TASK ITEM. Report each line from the data below that holds the word "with".

++++++

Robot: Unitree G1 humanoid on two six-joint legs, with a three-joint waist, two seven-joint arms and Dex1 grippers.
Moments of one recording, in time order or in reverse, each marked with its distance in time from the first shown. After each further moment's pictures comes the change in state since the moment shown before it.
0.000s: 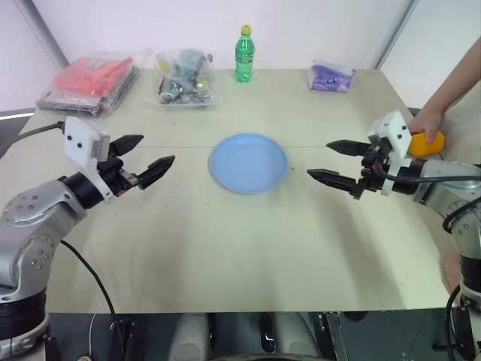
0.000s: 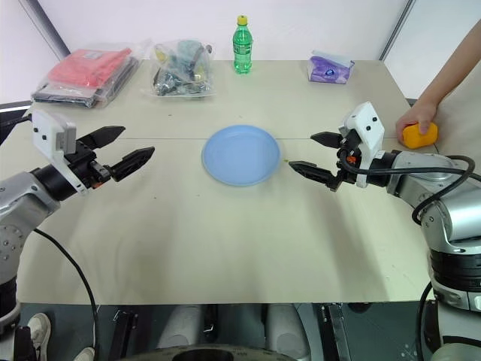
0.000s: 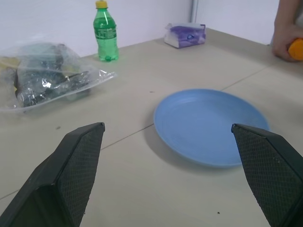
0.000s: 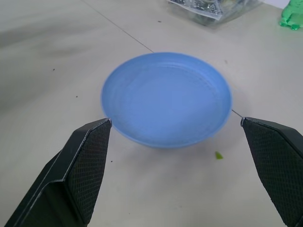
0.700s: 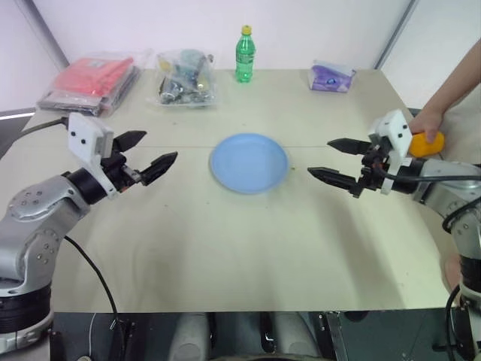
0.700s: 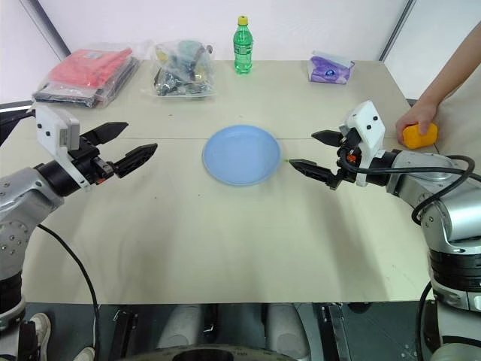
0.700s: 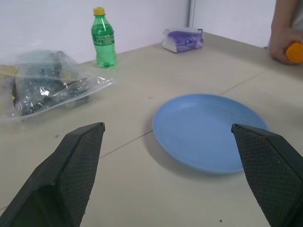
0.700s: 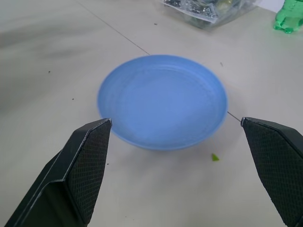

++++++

EXPECTED ANSWER.
Robot: Unitree G1 humanoid on two six-joint legs, with a three-joint waist, two seven-joint arms and Dex1 grippers.
Moments of one recording, in time order or in reverse, each marked with its distance in time from the first shown. After each further moment's pictures comes the change in state since the moment shown before it.

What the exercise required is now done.